_PROBLEM DESCRIPTION_
All lines up to and including the one that contains "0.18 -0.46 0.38" are to be transcribed exactly, starting from the first line of the records.
==========
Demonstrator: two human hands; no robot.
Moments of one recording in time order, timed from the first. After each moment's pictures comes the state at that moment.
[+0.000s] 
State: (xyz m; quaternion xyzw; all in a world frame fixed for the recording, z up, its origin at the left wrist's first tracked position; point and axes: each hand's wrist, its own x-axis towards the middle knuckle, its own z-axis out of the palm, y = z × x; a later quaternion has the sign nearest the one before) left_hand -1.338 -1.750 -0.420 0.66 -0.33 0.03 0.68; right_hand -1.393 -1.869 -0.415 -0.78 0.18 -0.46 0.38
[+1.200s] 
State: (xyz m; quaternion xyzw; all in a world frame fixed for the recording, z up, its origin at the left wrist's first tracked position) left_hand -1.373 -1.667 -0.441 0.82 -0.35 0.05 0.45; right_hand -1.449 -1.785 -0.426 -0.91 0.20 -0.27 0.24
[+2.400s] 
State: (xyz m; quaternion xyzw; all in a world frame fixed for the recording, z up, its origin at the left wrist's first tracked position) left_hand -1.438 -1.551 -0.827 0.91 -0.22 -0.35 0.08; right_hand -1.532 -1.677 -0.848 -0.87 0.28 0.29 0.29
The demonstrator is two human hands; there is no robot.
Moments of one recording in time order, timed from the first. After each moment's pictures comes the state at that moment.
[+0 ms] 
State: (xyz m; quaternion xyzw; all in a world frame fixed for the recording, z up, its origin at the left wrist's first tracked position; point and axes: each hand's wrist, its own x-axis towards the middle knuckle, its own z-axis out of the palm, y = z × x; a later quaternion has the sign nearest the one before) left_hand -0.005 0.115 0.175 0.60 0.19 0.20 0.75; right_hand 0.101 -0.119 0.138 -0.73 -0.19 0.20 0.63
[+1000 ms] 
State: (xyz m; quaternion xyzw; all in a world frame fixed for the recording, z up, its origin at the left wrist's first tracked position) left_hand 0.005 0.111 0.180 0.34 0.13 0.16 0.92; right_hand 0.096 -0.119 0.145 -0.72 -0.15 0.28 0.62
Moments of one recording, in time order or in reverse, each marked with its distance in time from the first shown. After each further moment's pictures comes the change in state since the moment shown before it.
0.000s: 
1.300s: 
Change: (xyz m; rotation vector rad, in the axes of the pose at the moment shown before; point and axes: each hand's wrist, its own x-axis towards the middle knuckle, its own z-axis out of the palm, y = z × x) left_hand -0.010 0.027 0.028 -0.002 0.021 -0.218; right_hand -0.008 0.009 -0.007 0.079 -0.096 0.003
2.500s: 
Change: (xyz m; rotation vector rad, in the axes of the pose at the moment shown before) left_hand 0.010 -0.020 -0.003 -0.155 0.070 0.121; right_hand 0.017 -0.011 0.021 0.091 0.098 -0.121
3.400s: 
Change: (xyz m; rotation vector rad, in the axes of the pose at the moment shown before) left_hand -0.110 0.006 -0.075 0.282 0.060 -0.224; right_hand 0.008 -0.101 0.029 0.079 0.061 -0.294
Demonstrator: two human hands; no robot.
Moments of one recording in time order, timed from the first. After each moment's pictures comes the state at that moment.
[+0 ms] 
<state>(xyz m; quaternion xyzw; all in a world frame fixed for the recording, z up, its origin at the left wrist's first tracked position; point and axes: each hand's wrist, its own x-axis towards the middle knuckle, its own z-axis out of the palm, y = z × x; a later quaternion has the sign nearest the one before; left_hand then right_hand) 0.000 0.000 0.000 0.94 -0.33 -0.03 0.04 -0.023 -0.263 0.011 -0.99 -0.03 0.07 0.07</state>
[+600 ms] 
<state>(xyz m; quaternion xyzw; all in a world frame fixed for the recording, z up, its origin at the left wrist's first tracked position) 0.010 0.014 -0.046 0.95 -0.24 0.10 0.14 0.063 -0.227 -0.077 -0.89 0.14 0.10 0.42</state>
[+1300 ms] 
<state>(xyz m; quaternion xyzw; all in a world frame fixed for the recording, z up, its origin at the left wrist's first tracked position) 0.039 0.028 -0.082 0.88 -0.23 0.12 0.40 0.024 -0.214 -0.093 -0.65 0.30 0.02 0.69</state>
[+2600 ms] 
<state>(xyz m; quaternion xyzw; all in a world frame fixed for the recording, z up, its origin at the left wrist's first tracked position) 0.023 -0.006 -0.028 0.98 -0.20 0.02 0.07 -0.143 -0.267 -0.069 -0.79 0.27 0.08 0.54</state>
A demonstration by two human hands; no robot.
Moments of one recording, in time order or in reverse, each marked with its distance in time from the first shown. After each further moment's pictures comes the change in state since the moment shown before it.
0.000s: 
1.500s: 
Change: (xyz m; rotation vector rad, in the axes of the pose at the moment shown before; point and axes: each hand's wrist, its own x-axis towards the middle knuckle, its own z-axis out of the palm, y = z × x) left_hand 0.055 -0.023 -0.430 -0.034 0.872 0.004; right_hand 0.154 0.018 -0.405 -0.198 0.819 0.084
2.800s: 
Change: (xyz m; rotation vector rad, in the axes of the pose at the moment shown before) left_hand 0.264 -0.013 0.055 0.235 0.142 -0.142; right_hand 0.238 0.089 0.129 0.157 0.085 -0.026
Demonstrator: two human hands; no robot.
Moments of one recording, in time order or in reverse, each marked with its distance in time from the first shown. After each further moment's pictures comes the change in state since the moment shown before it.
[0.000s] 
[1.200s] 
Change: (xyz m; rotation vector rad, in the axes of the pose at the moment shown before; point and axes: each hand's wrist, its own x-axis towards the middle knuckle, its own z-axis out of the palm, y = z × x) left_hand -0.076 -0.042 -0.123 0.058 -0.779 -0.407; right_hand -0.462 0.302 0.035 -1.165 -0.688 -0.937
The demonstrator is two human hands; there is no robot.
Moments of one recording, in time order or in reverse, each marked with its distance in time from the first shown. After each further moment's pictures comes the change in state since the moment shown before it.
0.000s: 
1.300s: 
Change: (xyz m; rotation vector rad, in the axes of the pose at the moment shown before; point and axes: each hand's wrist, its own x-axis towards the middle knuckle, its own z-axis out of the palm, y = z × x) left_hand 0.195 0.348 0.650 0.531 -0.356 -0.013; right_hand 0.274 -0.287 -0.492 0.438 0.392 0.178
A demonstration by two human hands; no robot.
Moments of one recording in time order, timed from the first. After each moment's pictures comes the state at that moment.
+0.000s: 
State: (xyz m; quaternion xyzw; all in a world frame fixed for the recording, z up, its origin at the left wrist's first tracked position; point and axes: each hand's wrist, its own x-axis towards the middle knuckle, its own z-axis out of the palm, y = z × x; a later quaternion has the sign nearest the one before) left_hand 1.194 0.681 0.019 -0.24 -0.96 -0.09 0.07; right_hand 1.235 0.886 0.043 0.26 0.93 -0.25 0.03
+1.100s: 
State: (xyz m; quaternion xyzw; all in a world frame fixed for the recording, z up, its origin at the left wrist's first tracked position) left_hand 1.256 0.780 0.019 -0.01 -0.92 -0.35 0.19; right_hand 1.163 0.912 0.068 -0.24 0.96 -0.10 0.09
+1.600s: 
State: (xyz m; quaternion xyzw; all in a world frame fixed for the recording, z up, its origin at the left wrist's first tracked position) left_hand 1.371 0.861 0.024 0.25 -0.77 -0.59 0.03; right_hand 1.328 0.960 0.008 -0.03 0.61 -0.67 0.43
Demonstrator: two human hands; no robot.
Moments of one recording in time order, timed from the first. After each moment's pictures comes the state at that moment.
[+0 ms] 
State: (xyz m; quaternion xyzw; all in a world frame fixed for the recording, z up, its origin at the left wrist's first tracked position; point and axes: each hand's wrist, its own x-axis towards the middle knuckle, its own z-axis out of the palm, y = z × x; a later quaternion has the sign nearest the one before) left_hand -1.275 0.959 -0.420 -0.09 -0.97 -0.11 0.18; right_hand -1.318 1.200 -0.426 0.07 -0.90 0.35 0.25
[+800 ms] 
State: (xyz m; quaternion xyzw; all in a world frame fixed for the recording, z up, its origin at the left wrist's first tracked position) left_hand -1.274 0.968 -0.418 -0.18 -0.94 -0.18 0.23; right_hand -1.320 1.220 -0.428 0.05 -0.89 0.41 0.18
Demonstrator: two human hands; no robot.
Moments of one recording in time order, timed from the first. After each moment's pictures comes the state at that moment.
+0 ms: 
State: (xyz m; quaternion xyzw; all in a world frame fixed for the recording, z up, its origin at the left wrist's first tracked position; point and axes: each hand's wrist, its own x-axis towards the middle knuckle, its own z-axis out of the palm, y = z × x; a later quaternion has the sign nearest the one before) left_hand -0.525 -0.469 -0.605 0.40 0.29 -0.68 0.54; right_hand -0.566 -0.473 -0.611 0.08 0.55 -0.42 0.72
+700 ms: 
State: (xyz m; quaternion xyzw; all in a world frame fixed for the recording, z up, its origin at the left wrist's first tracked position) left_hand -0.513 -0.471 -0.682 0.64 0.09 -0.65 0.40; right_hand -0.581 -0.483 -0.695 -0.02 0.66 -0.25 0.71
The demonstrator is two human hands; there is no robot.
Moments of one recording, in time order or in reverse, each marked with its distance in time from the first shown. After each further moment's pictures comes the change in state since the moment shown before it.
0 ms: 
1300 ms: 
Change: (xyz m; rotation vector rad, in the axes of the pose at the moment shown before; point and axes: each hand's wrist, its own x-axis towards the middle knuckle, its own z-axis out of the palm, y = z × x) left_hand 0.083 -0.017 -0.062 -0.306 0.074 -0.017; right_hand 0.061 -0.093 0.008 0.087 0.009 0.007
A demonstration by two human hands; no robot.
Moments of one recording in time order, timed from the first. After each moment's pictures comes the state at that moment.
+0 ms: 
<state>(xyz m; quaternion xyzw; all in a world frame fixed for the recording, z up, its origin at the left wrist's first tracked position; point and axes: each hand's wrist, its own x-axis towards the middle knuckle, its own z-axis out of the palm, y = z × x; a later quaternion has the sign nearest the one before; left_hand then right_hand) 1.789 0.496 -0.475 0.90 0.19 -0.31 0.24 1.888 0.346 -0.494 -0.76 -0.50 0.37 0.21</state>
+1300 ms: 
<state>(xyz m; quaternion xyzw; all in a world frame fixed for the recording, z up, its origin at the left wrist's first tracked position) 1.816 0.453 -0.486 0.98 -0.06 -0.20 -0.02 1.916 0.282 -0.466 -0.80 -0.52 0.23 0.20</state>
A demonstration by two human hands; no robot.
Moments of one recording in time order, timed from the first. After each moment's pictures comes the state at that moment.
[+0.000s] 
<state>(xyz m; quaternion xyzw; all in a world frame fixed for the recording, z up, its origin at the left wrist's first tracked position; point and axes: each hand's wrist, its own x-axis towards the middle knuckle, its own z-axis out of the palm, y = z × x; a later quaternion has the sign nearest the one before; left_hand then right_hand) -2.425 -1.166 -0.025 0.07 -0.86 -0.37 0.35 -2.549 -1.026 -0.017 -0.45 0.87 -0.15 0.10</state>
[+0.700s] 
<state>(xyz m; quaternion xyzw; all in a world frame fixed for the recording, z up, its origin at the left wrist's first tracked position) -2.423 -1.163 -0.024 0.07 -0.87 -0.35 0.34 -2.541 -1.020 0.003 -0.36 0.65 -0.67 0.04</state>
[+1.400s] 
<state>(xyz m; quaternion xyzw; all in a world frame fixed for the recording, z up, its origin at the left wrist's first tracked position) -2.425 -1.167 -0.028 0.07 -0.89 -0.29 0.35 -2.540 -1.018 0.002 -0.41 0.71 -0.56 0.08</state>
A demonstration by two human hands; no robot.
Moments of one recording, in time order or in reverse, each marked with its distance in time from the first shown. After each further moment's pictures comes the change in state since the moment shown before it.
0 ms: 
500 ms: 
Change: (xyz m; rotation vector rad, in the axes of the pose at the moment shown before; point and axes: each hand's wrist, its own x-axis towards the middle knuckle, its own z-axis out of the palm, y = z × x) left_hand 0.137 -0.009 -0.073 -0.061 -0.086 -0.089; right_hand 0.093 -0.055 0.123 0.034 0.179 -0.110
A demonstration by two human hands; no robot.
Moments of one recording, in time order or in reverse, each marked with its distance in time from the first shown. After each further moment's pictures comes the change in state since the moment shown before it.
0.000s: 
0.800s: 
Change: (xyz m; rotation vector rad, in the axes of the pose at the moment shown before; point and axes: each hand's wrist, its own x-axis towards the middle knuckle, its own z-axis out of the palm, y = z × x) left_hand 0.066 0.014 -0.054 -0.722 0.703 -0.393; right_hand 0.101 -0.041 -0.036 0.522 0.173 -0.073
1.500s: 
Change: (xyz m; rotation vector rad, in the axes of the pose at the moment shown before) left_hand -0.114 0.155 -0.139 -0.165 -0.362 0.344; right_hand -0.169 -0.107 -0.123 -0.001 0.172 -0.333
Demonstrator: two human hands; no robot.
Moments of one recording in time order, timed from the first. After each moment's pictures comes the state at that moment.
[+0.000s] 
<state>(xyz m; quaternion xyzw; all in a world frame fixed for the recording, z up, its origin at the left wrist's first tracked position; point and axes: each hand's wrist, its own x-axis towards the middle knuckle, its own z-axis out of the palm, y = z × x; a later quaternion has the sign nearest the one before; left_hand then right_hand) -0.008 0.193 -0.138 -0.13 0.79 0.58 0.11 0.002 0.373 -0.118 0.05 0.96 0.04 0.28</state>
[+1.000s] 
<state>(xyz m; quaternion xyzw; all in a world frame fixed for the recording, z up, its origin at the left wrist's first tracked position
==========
_WRITTEN RESPONSE_
Demonstrator: two human hands; no robot.
Moments of one recording in time order, timed from the first. After each moment's pictures comes the state at that moment.
[+0.000s] 
State: (xyz m; quaternion xyzw; all in a world frame fixed for the recording, z up, its origin at the left wrist's first tracked position; point and axes: each hand's wrist, its own x-axis towards the middle knuckle, its own z-axis out of the palm, y = z × x; a later quaternion has the sign nearest the one before) left_hand -1.338 -1.750 -0.420 0.66 -0.33 0.03 0.68; right_hand -1.393 -1.869 -0.415 -0.78 0.18 -0.46 0.38

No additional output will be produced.